What to do:
Some lines below may hold the string "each". Count them and give only the total.

Input data:

* * * * *

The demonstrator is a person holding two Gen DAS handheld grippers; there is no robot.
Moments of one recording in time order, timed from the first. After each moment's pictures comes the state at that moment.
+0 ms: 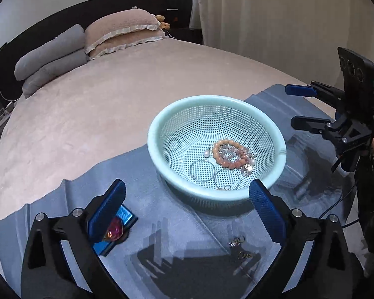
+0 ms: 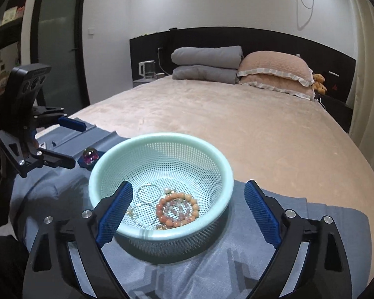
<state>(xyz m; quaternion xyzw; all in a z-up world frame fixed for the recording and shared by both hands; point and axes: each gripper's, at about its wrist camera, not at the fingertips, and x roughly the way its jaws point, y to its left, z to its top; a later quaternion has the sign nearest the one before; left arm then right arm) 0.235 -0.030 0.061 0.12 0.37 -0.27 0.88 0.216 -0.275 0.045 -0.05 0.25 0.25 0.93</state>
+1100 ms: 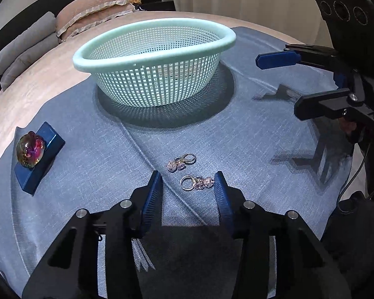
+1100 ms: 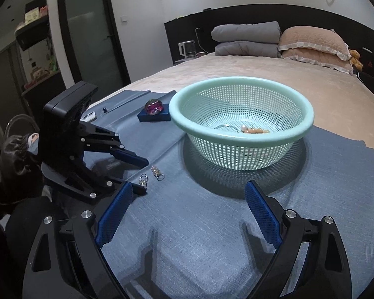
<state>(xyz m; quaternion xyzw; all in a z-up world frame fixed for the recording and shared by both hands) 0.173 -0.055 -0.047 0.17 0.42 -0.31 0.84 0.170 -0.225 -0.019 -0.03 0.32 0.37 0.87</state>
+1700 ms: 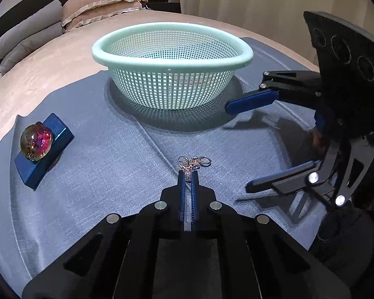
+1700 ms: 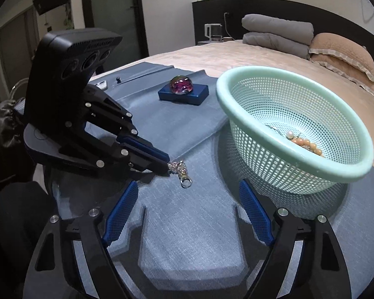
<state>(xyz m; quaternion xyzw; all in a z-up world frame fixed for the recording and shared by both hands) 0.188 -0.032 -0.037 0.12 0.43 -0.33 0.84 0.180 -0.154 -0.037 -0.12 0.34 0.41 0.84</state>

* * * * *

Result:
2